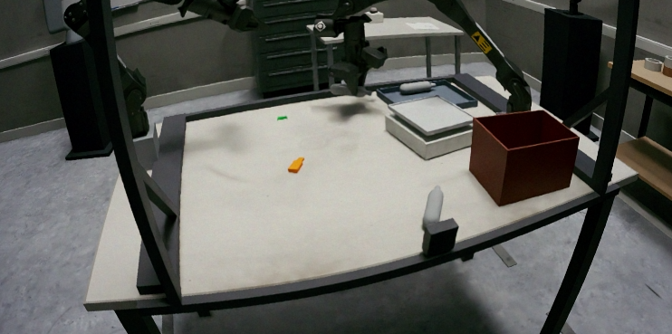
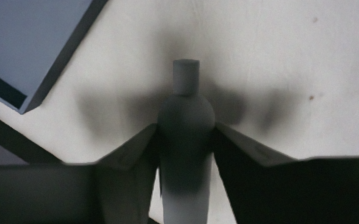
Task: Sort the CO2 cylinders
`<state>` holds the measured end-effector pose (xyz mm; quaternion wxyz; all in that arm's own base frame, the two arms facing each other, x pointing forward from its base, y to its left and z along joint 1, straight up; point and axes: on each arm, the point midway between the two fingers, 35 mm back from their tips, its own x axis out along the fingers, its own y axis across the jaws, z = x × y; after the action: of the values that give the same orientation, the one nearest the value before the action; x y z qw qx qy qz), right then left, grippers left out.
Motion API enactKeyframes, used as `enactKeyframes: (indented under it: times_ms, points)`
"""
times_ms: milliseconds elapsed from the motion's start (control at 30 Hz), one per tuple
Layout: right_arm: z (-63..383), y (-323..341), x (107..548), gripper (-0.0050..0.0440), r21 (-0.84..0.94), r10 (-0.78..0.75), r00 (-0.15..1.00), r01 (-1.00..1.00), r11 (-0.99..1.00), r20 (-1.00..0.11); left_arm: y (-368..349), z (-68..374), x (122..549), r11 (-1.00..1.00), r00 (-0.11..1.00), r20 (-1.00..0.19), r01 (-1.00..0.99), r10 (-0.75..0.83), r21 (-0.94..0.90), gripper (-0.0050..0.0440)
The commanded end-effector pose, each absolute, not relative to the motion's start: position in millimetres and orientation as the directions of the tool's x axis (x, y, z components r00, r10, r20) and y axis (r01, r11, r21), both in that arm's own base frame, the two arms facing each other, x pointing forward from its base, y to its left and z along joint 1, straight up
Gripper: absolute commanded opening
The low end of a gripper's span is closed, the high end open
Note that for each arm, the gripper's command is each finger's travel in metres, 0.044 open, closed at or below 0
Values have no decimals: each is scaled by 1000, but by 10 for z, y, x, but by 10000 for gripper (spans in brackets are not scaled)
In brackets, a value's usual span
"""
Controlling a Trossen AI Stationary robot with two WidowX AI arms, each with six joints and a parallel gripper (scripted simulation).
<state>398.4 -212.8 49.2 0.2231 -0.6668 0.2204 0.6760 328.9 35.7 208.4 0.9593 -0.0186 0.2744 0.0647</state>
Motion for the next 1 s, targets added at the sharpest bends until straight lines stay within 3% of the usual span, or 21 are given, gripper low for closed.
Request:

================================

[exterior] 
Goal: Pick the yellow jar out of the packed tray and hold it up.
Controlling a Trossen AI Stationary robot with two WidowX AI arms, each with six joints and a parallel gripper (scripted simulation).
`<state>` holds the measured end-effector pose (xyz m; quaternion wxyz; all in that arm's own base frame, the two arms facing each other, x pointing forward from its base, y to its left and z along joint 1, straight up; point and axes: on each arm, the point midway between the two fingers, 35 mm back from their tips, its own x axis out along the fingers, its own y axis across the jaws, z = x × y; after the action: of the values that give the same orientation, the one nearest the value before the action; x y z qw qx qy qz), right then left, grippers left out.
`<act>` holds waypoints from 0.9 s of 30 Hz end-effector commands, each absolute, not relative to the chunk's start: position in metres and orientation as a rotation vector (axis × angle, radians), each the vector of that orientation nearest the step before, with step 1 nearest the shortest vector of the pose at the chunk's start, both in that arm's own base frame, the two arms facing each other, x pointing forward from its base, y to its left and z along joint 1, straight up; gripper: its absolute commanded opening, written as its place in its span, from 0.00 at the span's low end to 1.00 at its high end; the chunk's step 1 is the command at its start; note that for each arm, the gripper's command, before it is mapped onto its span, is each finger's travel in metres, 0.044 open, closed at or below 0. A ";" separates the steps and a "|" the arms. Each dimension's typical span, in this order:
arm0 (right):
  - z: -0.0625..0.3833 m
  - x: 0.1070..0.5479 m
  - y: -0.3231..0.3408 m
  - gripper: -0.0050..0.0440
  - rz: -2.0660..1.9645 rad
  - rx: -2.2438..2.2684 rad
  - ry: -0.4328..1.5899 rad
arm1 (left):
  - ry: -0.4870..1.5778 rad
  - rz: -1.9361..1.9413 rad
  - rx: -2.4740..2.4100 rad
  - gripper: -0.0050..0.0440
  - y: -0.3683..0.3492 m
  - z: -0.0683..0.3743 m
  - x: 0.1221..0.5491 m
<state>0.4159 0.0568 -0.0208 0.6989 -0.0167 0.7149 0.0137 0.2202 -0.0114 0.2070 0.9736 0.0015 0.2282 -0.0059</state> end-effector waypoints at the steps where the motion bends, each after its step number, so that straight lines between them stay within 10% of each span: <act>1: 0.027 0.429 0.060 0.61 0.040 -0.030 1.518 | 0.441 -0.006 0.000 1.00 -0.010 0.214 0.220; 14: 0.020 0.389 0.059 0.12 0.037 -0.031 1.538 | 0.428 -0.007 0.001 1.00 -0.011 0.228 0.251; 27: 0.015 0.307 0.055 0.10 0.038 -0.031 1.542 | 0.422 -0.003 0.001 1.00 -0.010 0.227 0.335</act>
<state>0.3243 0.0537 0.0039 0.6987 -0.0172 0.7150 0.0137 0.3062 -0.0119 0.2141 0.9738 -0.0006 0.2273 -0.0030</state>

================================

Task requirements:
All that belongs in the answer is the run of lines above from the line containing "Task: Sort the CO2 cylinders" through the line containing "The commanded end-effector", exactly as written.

Response for this exercise:
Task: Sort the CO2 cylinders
`<state>` holds the measured end-effector pose (xyz mm; quaternion wxyz; all in that arm's own base frame, the two arms facing each other, x pointing forward from its base, y to its left and z along joint 1, straight up; point and axes: on each arm, the point midway between the two fingers, 35 mm back from their tips, its own x axis out along the fingers, its own y axis across the jaws, z = x × y; after the action: of the values that give the same orientation, the one nearest the value before the action; x y z qw qx qy qz), right then left, grippers left out.
Motion API enactKeyframes, used as `enactKeyframes: (indented under it: times_ms, points)`
"""
times_ms: milliseconds elapsed from the motion's start (control at 30 Hz), one per tuple
Layout: right_arm: z (-63..383), y (-323..341), x (107..548), gripper (-0.0050..0.0440), r21 (-0.84..0.94), r10 (-0.78..0.75), r00 (-0.15..1.00), r01 (-1.00..1.00), r11 (-0.99..1.00), r20 (-1.00..0.11); left_arm: y (-368..349), z (-68..374), x (122..549), r11 (-1.00..1.00), r00 (-0.11..1.00), r20 (-1.00..0.19), r01 (-1.00..0.99), r10 (-0.75..0.83), r21 (-0.94..0.90), gripper (-0.0050..0.0440)
The commanded end-effector pose, each absolute, not relative to the motion's start: position in millimetres and orientation as the directions of the tool's x axis (x, y, z components r00, r10, r20) and y axis (r01, r11, r21), both in that arm's own base frame, the two arms facing each other, x pointing forward from its base, y to its left and z along joint 1, straight up

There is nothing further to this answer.